Grossesse : un bébé sur 500 victime de l’alcool à la naissance

"Zéro alcool pendant la grossesse". C'est le message diffusé depuis le 2 octobre sur chaque bouteille d'alcool afin de prévenir les femmes enceintes des risques encourus par leur bébé. La Dre Stéphanie Chaplot, gynécologue obstétricienne et tabacologue à la Maison de la naissance de la clinique mutualiste Jules-Verne, à Nantes, accompagne les femmes en difficulté avec l'alcool. Témoignage.

Depuis le 2 octobre, toutes les boissons alcoolisées doivent comporter un pictogramme sur les dangers de l'alcool au cours de la grossesse. Quels sont précisément les risques pour le bébé ? 

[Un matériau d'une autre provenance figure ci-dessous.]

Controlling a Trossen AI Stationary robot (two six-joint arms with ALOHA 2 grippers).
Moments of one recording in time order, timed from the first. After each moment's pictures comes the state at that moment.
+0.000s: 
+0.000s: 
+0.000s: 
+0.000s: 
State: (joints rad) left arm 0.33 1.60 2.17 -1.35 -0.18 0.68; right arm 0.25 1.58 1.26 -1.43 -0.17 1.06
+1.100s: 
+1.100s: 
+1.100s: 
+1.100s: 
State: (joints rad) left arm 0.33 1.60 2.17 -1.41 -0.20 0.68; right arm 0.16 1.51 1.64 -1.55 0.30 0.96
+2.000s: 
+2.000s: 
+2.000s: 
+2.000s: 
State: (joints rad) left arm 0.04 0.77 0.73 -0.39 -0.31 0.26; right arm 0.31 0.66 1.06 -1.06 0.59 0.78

Dre Stéphanie Chaplot – En France, à sa naissance, un enfant sur 500 est atteint du syndrome d'alcoolisation fœtale complet (Saf). C'est la première cause de retard mental non génétique de l'enfant. Cette pathologie se traduit par un ensemble d'anomalies aux plans physique et neurologique, et au niveau du développement et du comportement. La forme la moins grave de ce syndrome concerne un enfant sur 100. Elle présente des symptômes identiques mais de manière incomplète. Les professionnels évoquent un "effet de l'alcool sur le fœtus".

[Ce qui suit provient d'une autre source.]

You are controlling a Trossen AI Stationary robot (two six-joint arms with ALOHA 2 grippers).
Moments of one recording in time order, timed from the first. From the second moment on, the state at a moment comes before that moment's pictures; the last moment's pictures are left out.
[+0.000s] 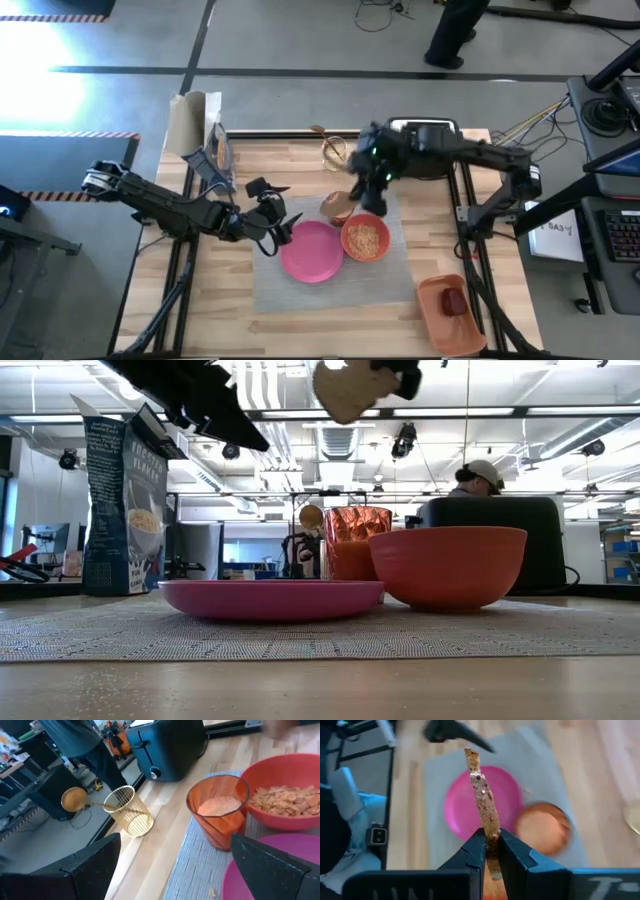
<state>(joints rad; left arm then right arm) -0.27 1.28 0.79 -0.10 -0.83 -0.08 -0.16 1.59 1.77 -1.09 -0.35 0.09</state>
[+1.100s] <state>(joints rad) -0.35 1.27 0.79 -0.20 -0.83 -0.15 0.07 1.59 1.03 0.01 -0.23 0.40</state>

A partir de quelle quantité d'alcool ingéré, l'enfant est-il en danger ? 


S. C. - La perception des quantités ingérées est très variable selon les personnes. Que signifie "boire peu" ? Cette question apporte des réponses très diverses. Pour certains, c'est un verre par jour, pour d'autres, cela représente un verre par mois !

C'est pourquoi la recommandation "Zéro alcool pendant la grossesse" a le mérite d'être claire ! J'y adhère totalement d'autant plus que l'on ne connaît pas avec exactitude le seuil à partir duquel le risque existe.
Il est, en revanche, certain qu'à partir d'une consommation régulière de deux verres par jour, l'enfant sera atteint du syndrome d'alcoolisation fœtale. Des consommations aiguës et répétitives entraînent les mêmes conséquences. Il faut aussi savoir que des parents qui boivent de l'alcool sensibilisent leur enfant. Il aura plus de risque, à l'âge adulte, d'entrer dans une consommation nocive d'alcool, ou même d'être dépendant à d'autres produits comme le tabac ou le cannabis.

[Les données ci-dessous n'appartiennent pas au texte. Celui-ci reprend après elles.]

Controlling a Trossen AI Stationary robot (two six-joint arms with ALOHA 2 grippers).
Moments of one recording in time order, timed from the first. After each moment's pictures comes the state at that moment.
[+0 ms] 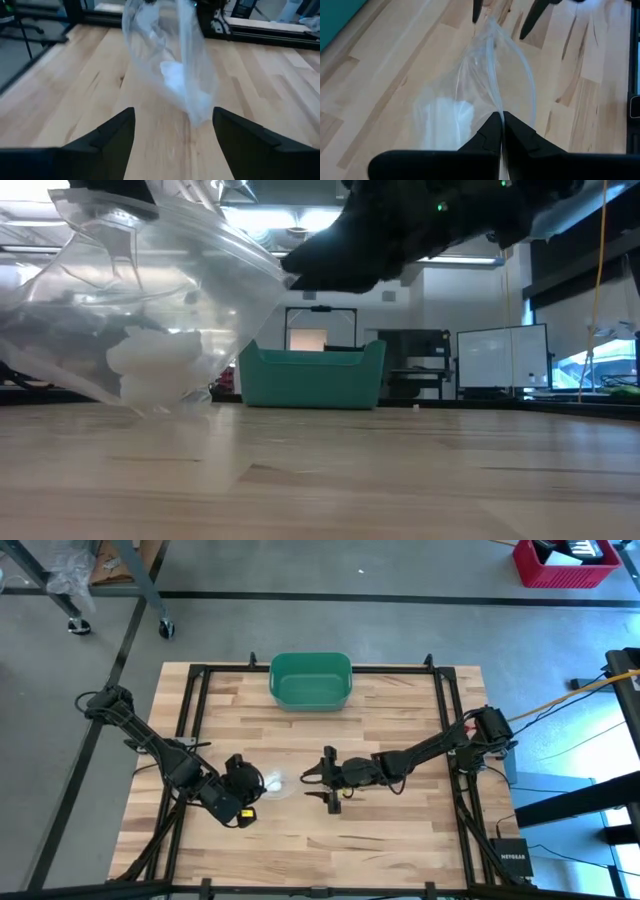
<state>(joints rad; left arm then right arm) -0.65 1.27 1.01 -0.72 -0.58 -0.88 0.25 1.79 0.94 0.48 0.16 0.01</state>
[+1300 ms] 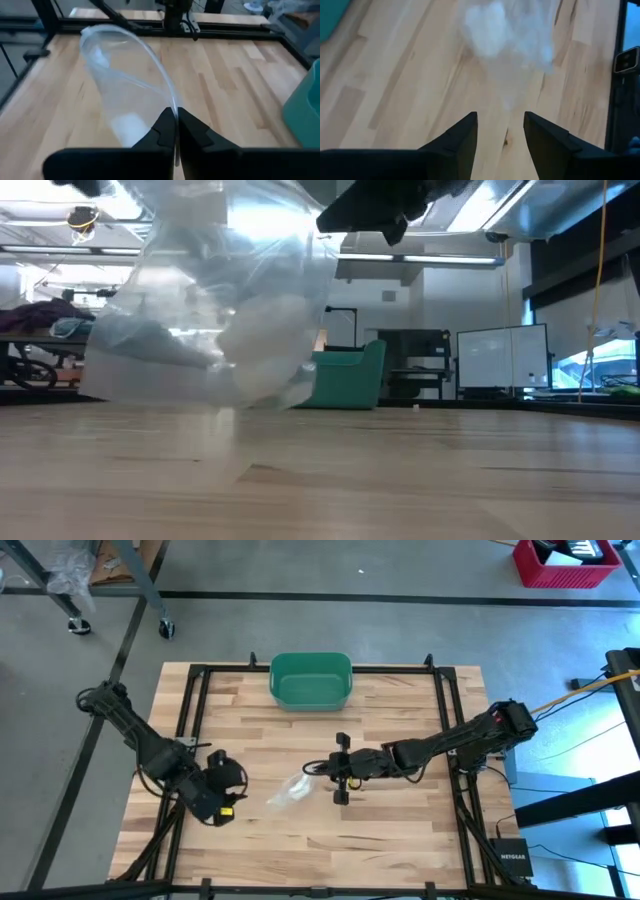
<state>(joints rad) -0.71 1.19 1.13 -1.02 -0.47 -0.92 0.26 1.60 1.04 0.08 0.28 0.07</state>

Comment repérez-vous les femmes en difficulté avec l'alcool et quel accompagnement leur proposez-vous ? 


S. C. - Au cours des consultations prénatales, nous leur posons clairement la question de leur consommation. Parfois, des cas sont signalés après une hospitalisation à la clinique Jules Verne. Il y a quelques mois, une jeune femme a été hospitalisée pour éthylisme. Elle était enceinte de quatre mois. Je n'ai pas pu lui parler car elle est sortie très rapidement après un séjour d'une nuit. Nous avons ensuite tenté d'entrer en contact avec elle, sans succès. 
Trois mois plus tard, elle est revenue et j'ai pu la rencontrer en consultation. Elle m'a fait confiance et nous avons abordé le thème de sa consommation de tabac et d'alcool, principalement de la bière. Après notre dialogue, nous avons convenu qu'une hospitalisation serait appropriée. Ce séjour lui a permis de diminuer puis de stopper complètement sa consommation, et de bénéficier d'une alimentation équilibrée.